Chrysanthèmes déçus
Naruse, comme Ozu voir Mizoguchi pour sa période "portrait de geishas" peut être le genre de cinéaste que l'on peut cataloguer de faire toujours le même film année après année. Pourtant, si la veine intimiste et dramatique du cinéaste transparaît à chaque plan et que l'on peut retrouver dans d'autres oeuvres similaires (Flowing...) , ce n'est pas pour faire joli ou pour symboliser à l'écran le destin guère génial des protagonistes féminins. La veine intimiste et dramatique est la narration générale. Elle sert de lien entre ce que Naruse véhicule -superbement- aussi bien par l'interprétation des acteurs que par la neutralité de ses cadres, la sécheresse des plans cadrés de manière radicale sans géni photographique (personnages au centre de l'écran comme chez Ozu). Chaque plan est une photo triste. Chaque plan incarne une émotion aussi bien du côté des geishas que des salarymen qui profitent de l'argent durement gagné par ces dernières. Les vieilles geishas semblent effectivement manquer de moyens pour survivre, en particulier l'une d'entre elles jalouse de Kin parce qu'elle déborde d'argent, mais cette jalousie n'est que de courte durée et finit par se transformer en mépris de mégère. Son personnage reste exécrable du début à la fin, bien que Naruse tente de nous prouver par A+B que même méprisants, ses personnages ont un bon fond, en témoigne cette séquence de fin où la personne exécrable du début joue de ses petits airs en imitant la démarche de Marilyne Monroe. On passe alors du genre dramatique à un autre plus léger rappelant les belles heures du cinéma Narusien du début des sixties, cette faculté à passer des "larmes au rire" en l'espace d'un raccord. La classe.

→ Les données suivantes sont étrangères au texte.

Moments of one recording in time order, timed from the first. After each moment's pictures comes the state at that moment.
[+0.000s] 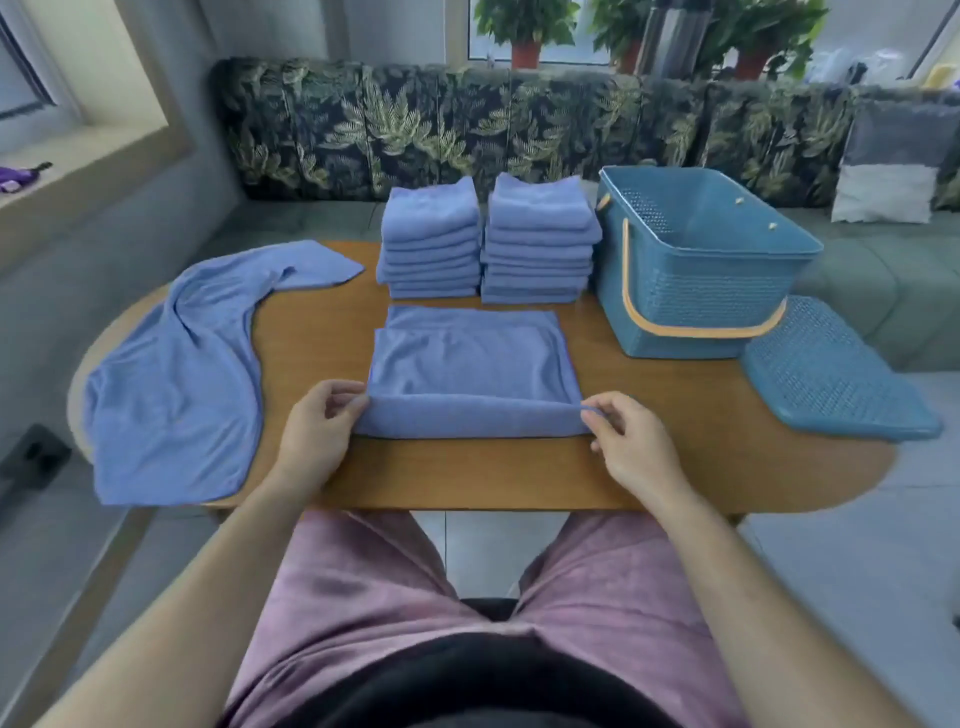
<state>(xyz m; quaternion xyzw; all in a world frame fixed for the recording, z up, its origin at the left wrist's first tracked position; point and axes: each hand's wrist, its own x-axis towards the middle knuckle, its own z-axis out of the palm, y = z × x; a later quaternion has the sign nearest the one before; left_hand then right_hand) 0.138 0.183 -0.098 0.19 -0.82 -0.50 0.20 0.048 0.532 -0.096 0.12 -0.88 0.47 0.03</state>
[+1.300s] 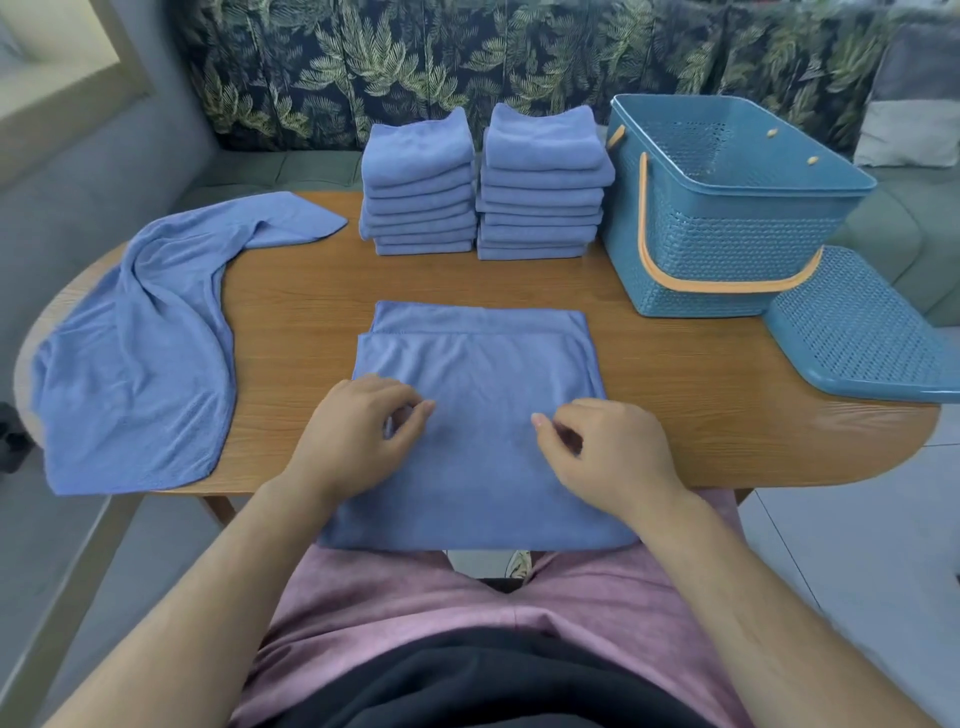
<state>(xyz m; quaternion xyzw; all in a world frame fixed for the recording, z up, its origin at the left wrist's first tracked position) 0.138 0.221 -0.108 -0.07 -0.96 -0.20 0.19 0.082 0.500 -0.105 0.26 -0.93 0.18 0.20</state>
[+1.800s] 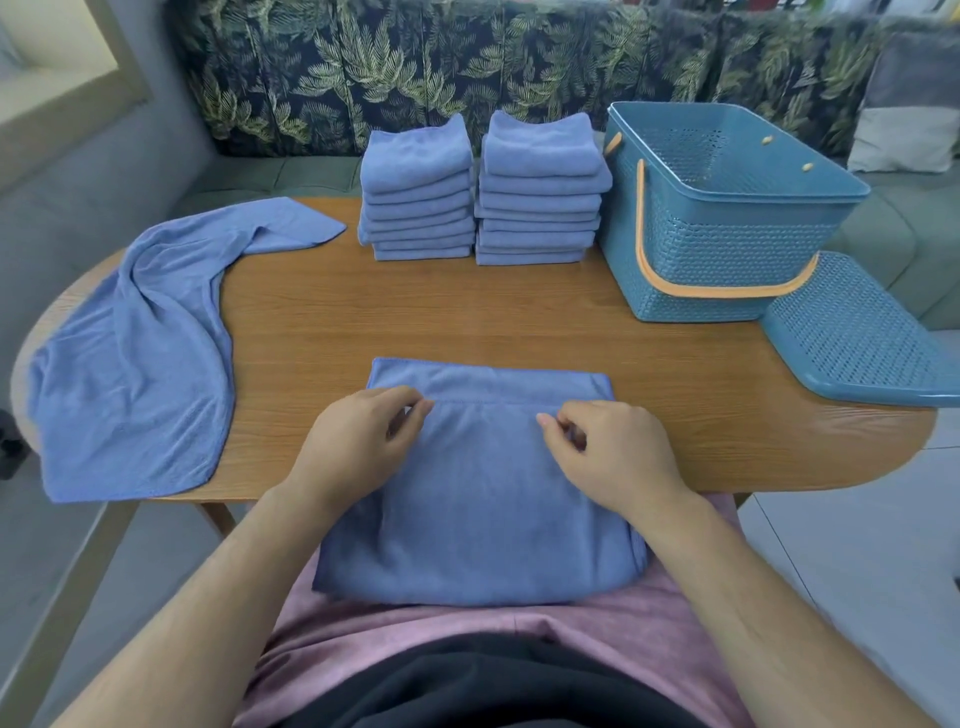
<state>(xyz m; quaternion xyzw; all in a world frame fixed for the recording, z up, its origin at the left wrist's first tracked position) 0.138 0.227 -0.109 -0.02 -0.96 -0.21 0.19 0.075 0.504 -0.106 0.23 -0.95 0.17 0.16</state>
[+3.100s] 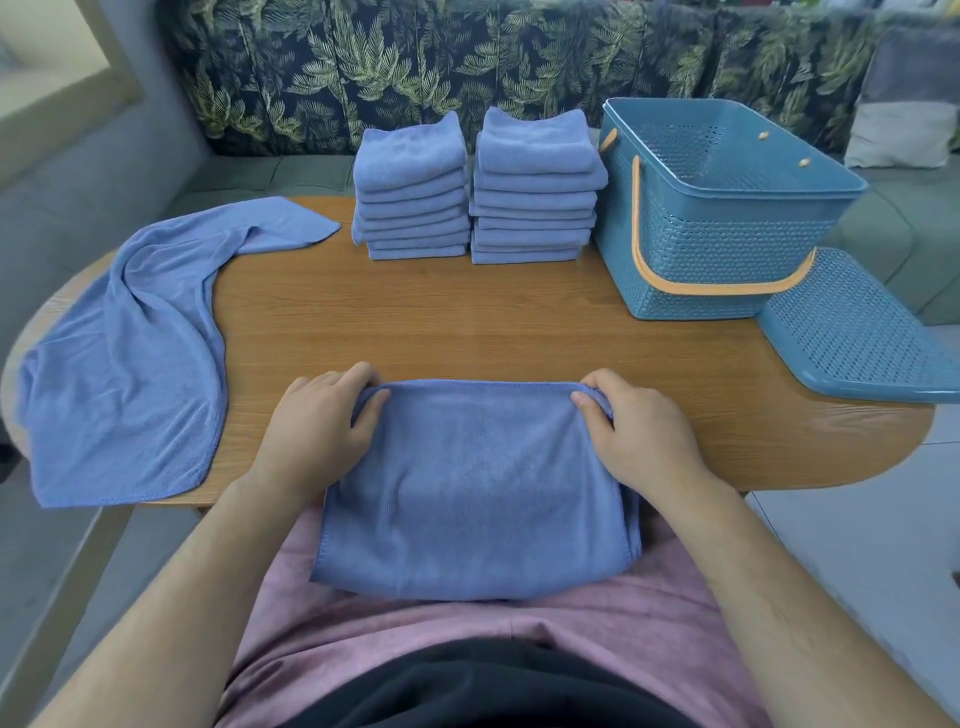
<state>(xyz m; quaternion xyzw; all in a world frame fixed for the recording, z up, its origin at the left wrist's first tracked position) 0.137 0.197 -0.104 0.01 -0.97 -0.14 0.18 0.059 0.527 -0.092 0.20 -0.95 0.21 0.08</state>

Chrysanthèmes tardifs c'est aussi un ensemble de séquences de belle facture, tantôt émouvantes et profondes avec notamment cette jeune bonne à tout faire sourde et muette, personnage semble t-il inédit de la filmographie de Naruse, ou lorsque Kin parle de son invité uniquement par le biais de sa pensée, le jeu des regards est alors particulièrement intéressant. On caractérise souvent Naruse de cinéaste à femmes, comme l'était aussi Mizoguchi, et il le prouve encore ici avec une peinture de la gente masculine pour le moins déconcertante : tandis que les jeunes, encore saints et sans grande expérience sont plutôt évoqués avec finesse, les salarymen semblent avoir uniquement comme vocation de quémander de l'argent auprès des femmes qu'ils ont séduit voilà des années, et aux femmes d'être passablement déçues de leurs actes. S'il n'est pas exempt de longueurs du fait d'une mise en scène plutôt froide, et ce malgré la merveilleuse musique de fond classique chez Naruse, apportant une véritable dynamique, Chrysanthèmes tardifs trouve pourtant une vraie logique de narration, le film étant d'une belle géométrie : il débute et se termine avec le toujours excellent Ozawa Eitaro, est ponctué de manière régulière avec l'apparition de personnages secondaires intéressants (dont une belle Arima Ineko), et la rigueur formelle du cinéaste répond présent bien qu'ici plus froide, on préférera ses films cadrés en scope d'une éclatante beauté.